With the separate span IDs, it can be easier to filter to just the log statements that are relevant for that piece of the flow (which can be incredibly useful when there are many log statements, or if that particular span covers a sizable number of classes).

Common Pitfalls

In my experience, there have only been a couple of scenarios where Spring Cloud Sleuth didn’t work as expected:

If the application is using a custom log pattern, Spring Cloud Sleuth won’t be able to automatically apply the IDs into the log statements.

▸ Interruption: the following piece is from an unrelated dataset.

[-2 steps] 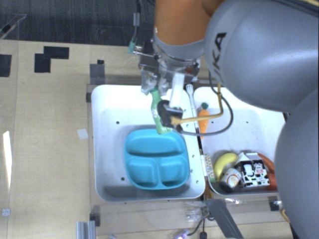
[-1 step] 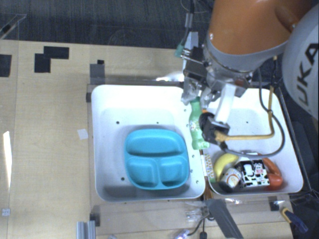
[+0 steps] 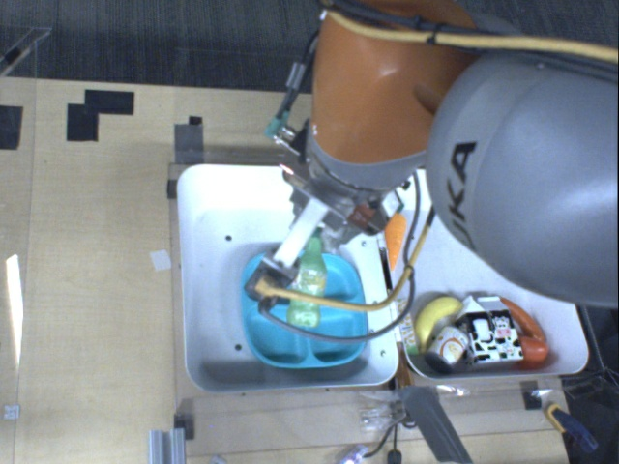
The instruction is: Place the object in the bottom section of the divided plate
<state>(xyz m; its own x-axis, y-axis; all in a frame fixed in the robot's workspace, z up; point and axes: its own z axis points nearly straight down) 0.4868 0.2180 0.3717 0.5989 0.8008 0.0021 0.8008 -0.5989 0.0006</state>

The ID fields should either be added to the pattern, or switched to the standard pattern.

Spring Cloud Sleuth can only instrument on Spring beans. If you end up creating a client via the “new” command, Spring Cloud Sleuth can’t hook into that library and the trace context will be lost.

Good implementation:

@Autowired 
private RestTemplate
restTemplate;
public String makeARequest() {
    return restTemplate
      .getForObject("http://example.com", String.class);
}

Bad implementation:

public String makeARequest() {         
  return new RestTemplate()
    .getForObject("http://example.com", String.class);     
}

Roundup

This article just scratches the surface of what’s available within Spring Cloud Sleuth. However, you can see that with minimal code changes, your application suite can quickly utilize the power of distributed tracing via Spring Cloud Sleuth, where tracing and debugging via logs becomes much easier in a distributed environment.